In Dai Rhys-Davies's defence, it cannot be said that his national origins are borne into the room on a plate. The lilting, sing-song voice that he brought with him to London 20 years ago has been toned down a bit now; it is only rarely that he addresses one of his convives as "boyo" or urges him to "look you here".

With his receding, reddish hair and spindly frame, no one could say that he looked Welsh. On the other hand, it is impossible to spend more than five minutes in his company without realising that he comes from Wales, and that when God created the world, Wales was the part in which he set about his work with the greatest enthusiasm.

No, Dai's Welshness is founded less on linguistic oddity than enraptured cultural affiliation, manifesting itself in a steely determination to separate Cambrian wheat from Anglian chaff.
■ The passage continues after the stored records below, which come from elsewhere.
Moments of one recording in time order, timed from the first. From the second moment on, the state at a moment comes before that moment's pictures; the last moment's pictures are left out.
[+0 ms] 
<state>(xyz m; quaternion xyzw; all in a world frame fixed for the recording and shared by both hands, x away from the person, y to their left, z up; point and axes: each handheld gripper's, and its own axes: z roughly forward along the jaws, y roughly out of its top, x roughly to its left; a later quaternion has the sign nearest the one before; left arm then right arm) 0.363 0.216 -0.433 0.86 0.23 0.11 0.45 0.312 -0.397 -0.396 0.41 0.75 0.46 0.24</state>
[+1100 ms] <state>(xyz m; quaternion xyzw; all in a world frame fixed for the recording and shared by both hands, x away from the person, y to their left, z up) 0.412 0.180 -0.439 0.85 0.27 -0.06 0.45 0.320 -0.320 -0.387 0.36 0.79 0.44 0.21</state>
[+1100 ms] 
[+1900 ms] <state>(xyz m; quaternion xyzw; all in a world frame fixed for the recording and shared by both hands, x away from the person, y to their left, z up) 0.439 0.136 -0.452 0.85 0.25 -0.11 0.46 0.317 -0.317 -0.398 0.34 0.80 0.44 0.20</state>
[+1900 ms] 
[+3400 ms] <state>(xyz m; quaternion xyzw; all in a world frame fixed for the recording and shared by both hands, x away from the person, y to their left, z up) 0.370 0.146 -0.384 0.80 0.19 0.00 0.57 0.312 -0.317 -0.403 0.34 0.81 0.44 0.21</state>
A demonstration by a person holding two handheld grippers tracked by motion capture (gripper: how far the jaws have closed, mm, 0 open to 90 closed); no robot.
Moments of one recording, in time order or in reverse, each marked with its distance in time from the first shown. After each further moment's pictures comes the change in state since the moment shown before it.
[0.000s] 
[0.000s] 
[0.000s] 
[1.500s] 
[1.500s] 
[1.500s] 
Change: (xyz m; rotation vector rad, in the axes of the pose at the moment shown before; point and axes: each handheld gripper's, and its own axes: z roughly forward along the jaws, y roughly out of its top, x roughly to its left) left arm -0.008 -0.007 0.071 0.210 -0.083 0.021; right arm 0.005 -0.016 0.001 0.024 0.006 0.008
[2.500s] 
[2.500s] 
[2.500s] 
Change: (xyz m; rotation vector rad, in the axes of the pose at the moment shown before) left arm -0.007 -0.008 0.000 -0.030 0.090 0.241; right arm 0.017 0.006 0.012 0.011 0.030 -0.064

The presence of the sports section of a Sunday newspaper is, for Dai, an opportunity to remark that there never was a rugby club like Llanelli, and there never was a football team like Swansea City. The prospect of a general election is a valuable reminder that politics began with Lloyd George and ended with Neil Kinnock, while offering valuable supporting roles for Aneurin Bevan and a turncoat's cameo for the late Lord Jenkins ("a traitor", according to Dai, who "forgot where he came from").
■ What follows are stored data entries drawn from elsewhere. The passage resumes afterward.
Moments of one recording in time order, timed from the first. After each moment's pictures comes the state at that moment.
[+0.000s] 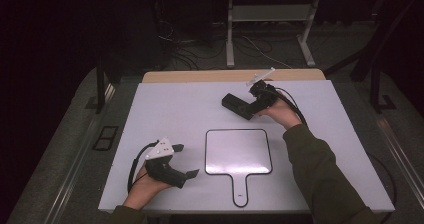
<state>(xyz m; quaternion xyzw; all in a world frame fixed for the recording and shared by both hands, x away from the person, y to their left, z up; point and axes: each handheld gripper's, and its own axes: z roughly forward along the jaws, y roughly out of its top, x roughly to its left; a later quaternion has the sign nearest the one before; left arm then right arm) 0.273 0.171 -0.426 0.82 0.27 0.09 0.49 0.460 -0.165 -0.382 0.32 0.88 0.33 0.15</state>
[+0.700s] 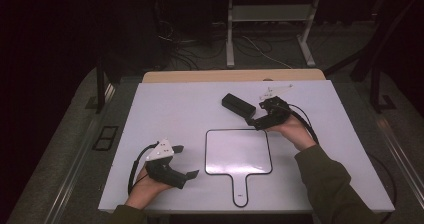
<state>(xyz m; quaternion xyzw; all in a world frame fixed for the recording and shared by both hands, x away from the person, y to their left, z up) 0.273 0.171 -0.433 0.82 0.27 0.09 0.49 0.405 -0.195 -0.393 0.33 0.85 0.39 0.14</state>
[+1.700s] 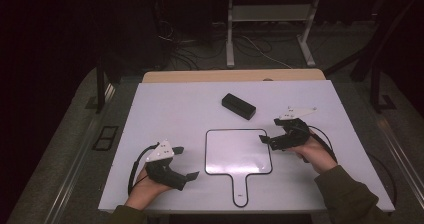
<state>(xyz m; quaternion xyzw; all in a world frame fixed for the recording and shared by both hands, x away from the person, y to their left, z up) 0.270 0.172 -0.433 0.82 0.27 0.09 0.49 0.344 -0.233 -0.409 0.35 0.83 0.42 0.15</state>
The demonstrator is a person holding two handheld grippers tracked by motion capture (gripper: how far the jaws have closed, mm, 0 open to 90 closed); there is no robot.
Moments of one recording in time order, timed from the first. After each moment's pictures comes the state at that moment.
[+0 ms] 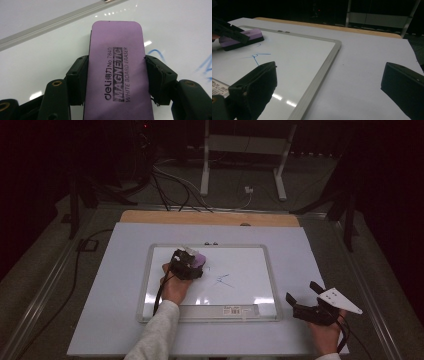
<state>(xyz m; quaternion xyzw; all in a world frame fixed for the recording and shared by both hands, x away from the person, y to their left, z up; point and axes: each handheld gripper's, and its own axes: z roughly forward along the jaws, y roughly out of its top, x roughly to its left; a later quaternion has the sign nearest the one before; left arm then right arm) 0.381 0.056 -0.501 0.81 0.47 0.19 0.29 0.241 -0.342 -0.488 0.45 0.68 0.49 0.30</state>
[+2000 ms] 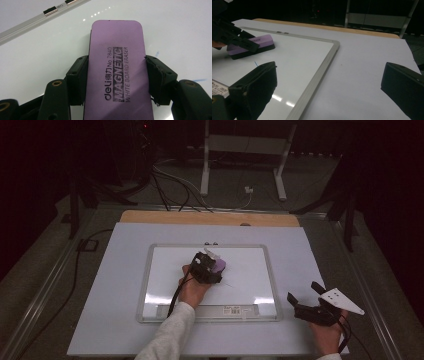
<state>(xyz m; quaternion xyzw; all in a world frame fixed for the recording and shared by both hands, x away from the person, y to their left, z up) 0.377 0.004 -0.500 0.84 0.43 0.17 0.30 0.239 -0.346 -0.487 0.46 0.68 0.49 0.30</state>
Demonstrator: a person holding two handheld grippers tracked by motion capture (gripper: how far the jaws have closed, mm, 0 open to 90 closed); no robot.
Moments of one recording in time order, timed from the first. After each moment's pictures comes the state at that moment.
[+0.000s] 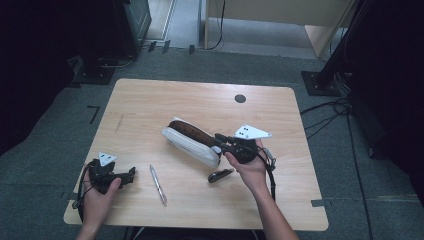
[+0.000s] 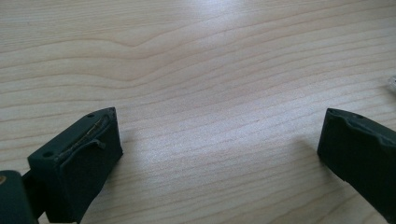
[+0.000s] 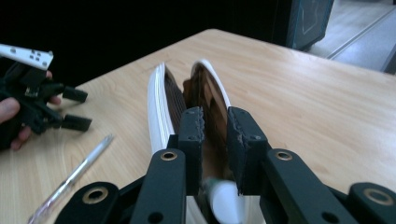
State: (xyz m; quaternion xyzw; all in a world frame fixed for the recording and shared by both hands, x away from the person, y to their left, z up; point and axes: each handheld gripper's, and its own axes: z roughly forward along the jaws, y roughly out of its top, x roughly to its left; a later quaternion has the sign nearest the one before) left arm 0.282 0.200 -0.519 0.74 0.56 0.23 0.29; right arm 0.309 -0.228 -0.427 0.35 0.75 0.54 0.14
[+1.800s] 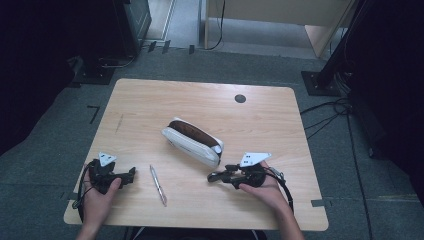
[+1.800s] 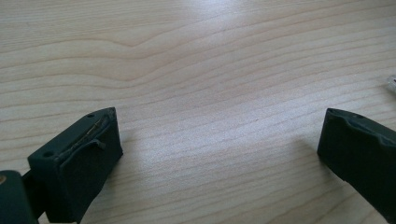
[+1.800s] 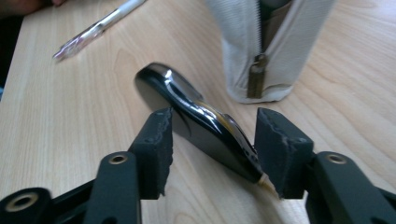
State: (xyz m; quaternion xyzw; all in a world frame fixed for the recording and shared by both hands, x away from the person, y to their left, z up) left arm 0.282 0.200 -0.519 0.74 0.56 0.23 0.29; right arm 0.285 -0.269 -0.517 0.27 0.84 0.47 0.03
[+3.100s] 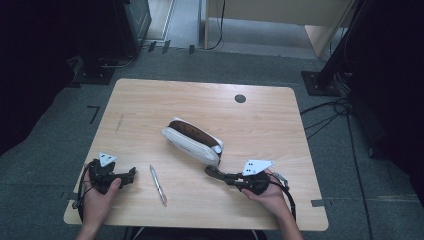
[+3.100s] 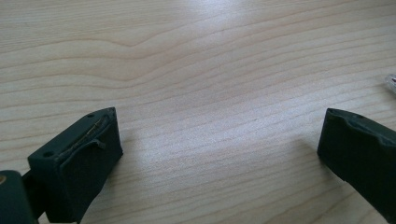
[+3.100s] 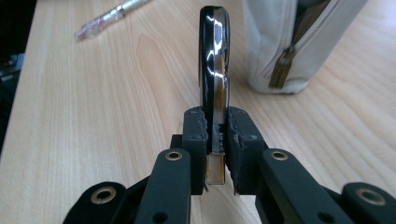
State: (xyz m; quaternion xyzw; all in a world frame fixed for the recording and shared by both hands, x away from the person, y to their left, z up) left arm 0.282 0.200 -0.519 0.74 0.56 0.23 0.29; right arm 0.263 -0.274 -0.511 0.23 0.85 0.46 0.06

And, once the merits of Dylan Thomas, Max Boyce, Tom Jones, How Green Was My Valley and the Manic Street Preachers have been loudly asseverated, and leeks introduced to any casserole then cooking, there is the pleasant task of identifying fellow nationals not generally known to be Welsh. To inform his listeners that, for example, Stephen Fry spent part of his childhood near Pontypool, or that Dame Judi Dench was christened Angharad is Dai's delight, even if these revelations are sometimes not immediately verifiable.

A genial, talkative man, never shy of the apt geographical comparison ("It's all very fine," he will say, if taken to a Lakeland beauty spot, "but you should see the Wye Valley at this time of year"), he is, curiously enough, discomfited only in the company of other Welshmen. It was one of these, a man from Rhyl, who, addressing him in Welsh and getting no reply, suggested that, in actual fact, Dai was born somewhere in Herefordshire and that the name on his birth certificate is Kevin.